Product Context
AtlasRec provides a recommendations platform for enterprise customers. Each tenant is a separate retailer or media app that wants personalized recommendations on its website and mobile app, but tenant data cannot leak across customers and some tenants require all data storage, training, and serving to stay within a specific region.
Scale
| Signal | Value |
|---|
| Tenants | 1,200 total; 150 large, 1,050 SMB |
| Total DAU | 90M across all tenants |
| Peak recommendation QPS | 220K global |
| Largest tenant peak QPS | 18K |
| Catalog size | 600M items total; largest tenant 80M |
| New interaction events/day | 9B |
| Per-request latency budget (p99) | 180ms |
| Residency regions | US, EU, India, Singapore |
Task
Design an end-to-end multi-tenant recommendations service that satisfies strict privacy and data residency constraints. Address the following:
- Clarify product requirements, tenant isolation guarantees, and what level of cross-tenant sharing is allowed, if any.
- Propose a multi-stage recommendation architecture (retrieval → ranking → re-ranking) that works for both large tenants with rich data and small tenants with sparse data.

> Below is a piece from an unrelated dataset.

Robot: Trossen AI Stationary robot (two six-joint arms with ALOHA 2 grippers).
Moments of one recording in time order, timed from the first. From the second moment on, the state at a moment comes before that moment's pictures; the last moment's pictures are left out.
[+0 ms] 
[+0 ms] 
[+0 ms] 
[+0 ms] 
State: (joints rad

- Design the offline and online data/feature architecture, including how training, feature computation, and model serving respect regional residency rules.
- Explain how you would handle cold start, model updates, and feature freshness without introducing training-serving skew.
- Define offline and online evaluation, including tenant-level metrics, privacy/compliance guardrails, and rollout strategy.
- Identify major failure modes such as data leakage, stale regional models, feature drift, and regional outages, with detection and mitigation.
Constraints
- No raw user-level data may move across tenant boundaries.
- Some tenants prohibit even model parameter sharing across regions; assume the strictest tenants require fully region-local training and serving.
- p99 latency must stay under 180ms, including policy filtering.
- Cost matters: the platform must support many small tenants without dedicating a full GPU fleet per tenant.
- Auditable compliance is required: every feature, model, and request path must be attributable to a tenant and region.